### Task directions
Reproduce exactly the lines beginning with the line that contains "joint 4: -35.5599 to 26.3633" and ending at the final line of the material below.

### Data excerpt

------------------------------------------------

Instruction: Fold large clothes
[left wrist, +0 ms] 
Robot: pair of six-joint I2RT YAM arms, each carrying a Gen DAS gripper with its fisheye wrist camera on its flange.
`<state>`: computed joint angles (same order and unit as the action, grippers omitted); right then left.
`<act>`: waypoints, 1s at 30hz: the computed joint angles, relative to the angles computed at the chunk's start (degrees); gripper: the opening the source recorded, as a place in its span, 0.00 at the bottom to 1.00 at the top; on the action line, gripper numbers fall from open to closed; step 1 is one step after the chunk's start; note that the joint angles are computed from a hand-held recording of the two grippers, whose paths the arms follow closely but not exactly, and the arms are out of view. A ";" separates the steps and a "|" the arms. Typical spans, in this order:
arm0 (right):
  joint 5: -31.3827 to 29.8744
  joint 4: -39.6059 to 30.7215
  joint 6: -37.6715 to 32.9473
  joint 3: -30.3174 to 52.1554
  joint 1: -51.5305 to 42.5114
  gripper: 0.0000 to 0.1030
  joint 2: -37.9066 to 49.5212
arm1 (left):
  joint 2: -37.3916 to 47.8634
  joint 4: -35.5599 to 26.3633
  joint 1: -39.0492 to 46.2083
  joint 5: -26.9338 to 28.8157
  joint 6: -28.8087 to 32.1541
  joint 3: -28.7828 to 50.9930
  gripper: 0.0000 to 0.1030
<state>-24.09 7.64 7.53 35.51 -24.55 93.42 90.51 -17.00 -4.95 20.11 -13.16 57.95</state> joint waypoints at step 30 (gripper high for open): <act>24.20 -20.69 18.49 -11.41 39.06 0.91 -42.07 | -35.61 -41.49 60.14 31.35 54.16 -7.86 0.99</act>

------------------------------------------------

### Answer
  joint 4: -35.5599 to 26.3633
  joint 1: -39.0492 to 46.2083
  joint 5: -26.9338 to 28.8157
  joint 6: -28.8087 to 32.1541
  joint 3: -28.7828 to 50.9930
  gripper: 0.0000 to 0.1030
<state>-24.09 7.64 7.53 35.51 -24.55 93.42 90.51 -17.00 -4.95 20.11 -13.16 57.95</state> joint waypoints at step 30 (gripper high for open): <act>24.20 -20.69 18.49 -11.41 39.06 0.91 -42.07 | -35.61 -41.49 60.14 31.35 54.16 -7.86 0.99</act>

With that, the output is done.